|AIDS Education Through Imams: A Spiritually Motivated Community Effort in Uganda (UNAIDS, 1998, 35 p.)|
There is an important link between a womans ability to make choices about her life and her susceptibility to HIV infection. Women participating in IMAUs AIDS education projects say that they have learned self-respect and this helps them avoid high-risk behaviour. They also say that having their own source of income has made it easier to stand up for themselves, in the face of an unfaithful husband.
It is a custom in many Muslim homes, particularly in the villages, that women are not supposed to work outside the home. IMAUs focus on educating women and encouraging their Income-Generating Activities met initial resistance. As time passed, more conservative community members saw that progress for women meant progress for everybody.
IMAU involves women at every level of its AIDS education activities. The Imam is required to have a female as well as a male assistant, and Family AIDS Workers (FAWs) are comprised of equal numbers of men and women.
Project staff agree that it is the women volunteers who are the most interested and effective participants. Female FAWs find that women in their communities are willing to confide in them important issues regarding HIV/AIDS that they would never raise with their husband or the Imam.
Female FAWs also play a critical role in reaching out to and educating teenage girls, who in Uganda are considerably more likely to be infected with HIV than boys their own age. (The numbers balance out between the sexes as they grow older.)
Encouraging the formation of womens groups and offering incentives for IGAs is at the heart of IMAUs efforts to empower local women. Many women say that their IGAs keep them from looking outside their marriages for other partners to contribute to expenses, such as school fees. They also say that if they are financially dependent on their husbands, they fear standing up to him because he may throw them out, leaving them destitute. This is one reason why women who suspect that their husbands have been unfaithful do not refuse his advances or insist he wear a condom.
I am my husbands fourth wife. We have been married for 21 years and have 6 children.
AIDS is a big problem in our community. I have seen both men and women suffering. I became active in fighting this disease when IMAU came and heard that there was an educated woman hiding some-where in the village.
First I was trained as a Family AIDS Worker, then I was nominated to become an Assistant County Khadi for the project.
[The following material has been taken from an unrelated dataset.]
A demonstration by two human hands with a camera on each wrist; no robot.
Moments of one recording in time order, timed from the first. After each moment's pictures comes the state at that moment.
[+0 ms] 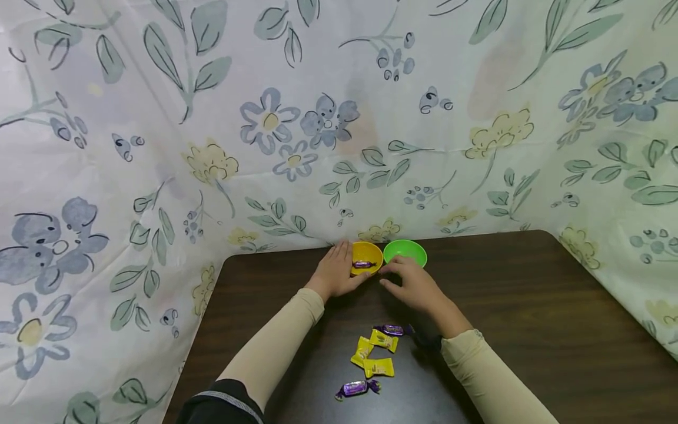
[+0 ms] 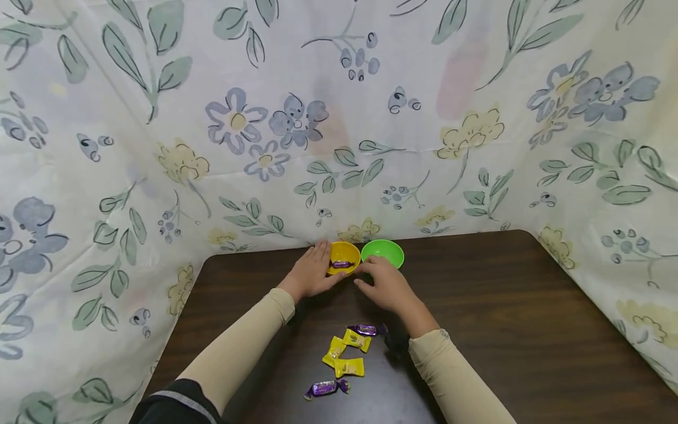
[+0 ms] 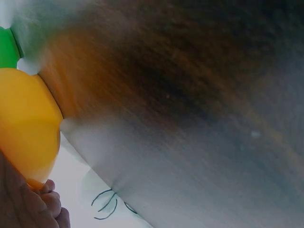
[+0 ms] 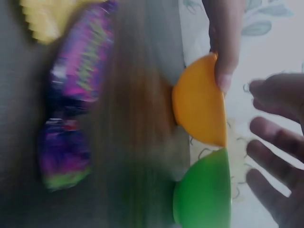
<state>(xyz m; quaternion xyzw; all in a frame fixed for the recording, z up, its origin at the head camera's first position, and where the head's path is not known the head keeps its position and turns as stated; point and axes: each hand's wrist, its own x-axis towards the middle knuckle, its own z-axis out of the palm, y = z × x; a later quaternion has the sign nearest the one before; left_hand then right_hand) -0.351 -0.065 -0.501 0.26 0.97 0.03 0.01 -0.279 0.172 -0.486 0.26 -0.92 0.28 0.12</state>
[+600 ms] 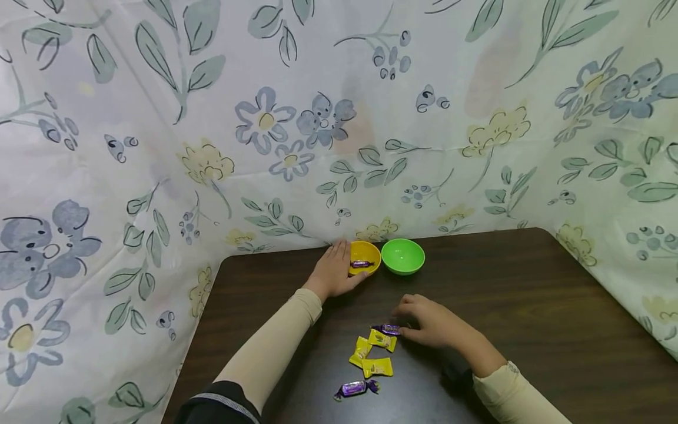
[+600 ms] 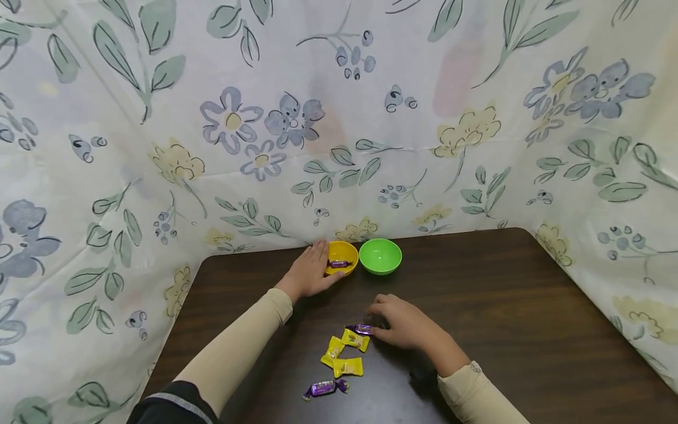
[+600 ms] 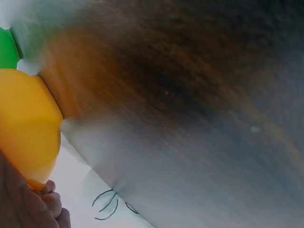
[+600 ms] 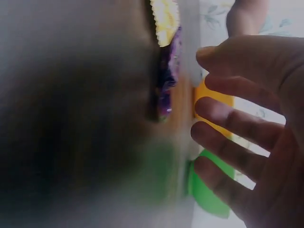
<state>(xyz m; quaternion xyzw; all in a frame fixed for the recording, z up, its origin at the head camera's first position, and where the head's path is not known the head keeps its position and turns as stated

Now I am a Supervisor.
I do very many things. I move from house-to-house and teach people in the villages - men, women, and children - about how AIDS is spread.
Our people are happy to learn because they think Muslim knowledge on HIV is lagging behind other religious groups.
The most rewarding part is seeing the women in our community coming together to address the problem. Previously, we were always at home. Now we form womens groups, making mats, growing vegetables, breaking rocks, laying bricks, and making stoves for extra income.
Being together we develop self-respect and a measure of financial independence, which helps protect our families from HIV infection.
I have eight children. My husband is a retired police officer.
I was the first Muslim woman to have a stall at our local market. This was in 1996. People disapproved, but in time they got used to it. Now there are five Muslim women selling at the market.
In the beginning, my husband did not support the idea. But he listened to IMAUs teachings and thought it would be a good idea for me to contribute to our familys income. My earnings from the market pay school fees and buy things for our home.
I feel strong now and when people see me pass they talk about me with respect.
My wife told me she wanted to open a stall at the market. I thought about it for three days then agreed it was agood idea.
Some people became my enemies. They thought this would be my downfall. Others envied me. As time passed, everyone could see the benefit.
We wake early in the morning and do the gardening together. People thought the garden would grow bushy, but it hasnt.
Things are changing. It is high time we changed too. We dont have to do what our ancestors did. A husband and wife can both work together to support the family. We can share the burden.
If women have their own income they are more likely to buy the things that they admire with their own money. They are less likely to go outside their marriage looking for someone else to provide the things they admire.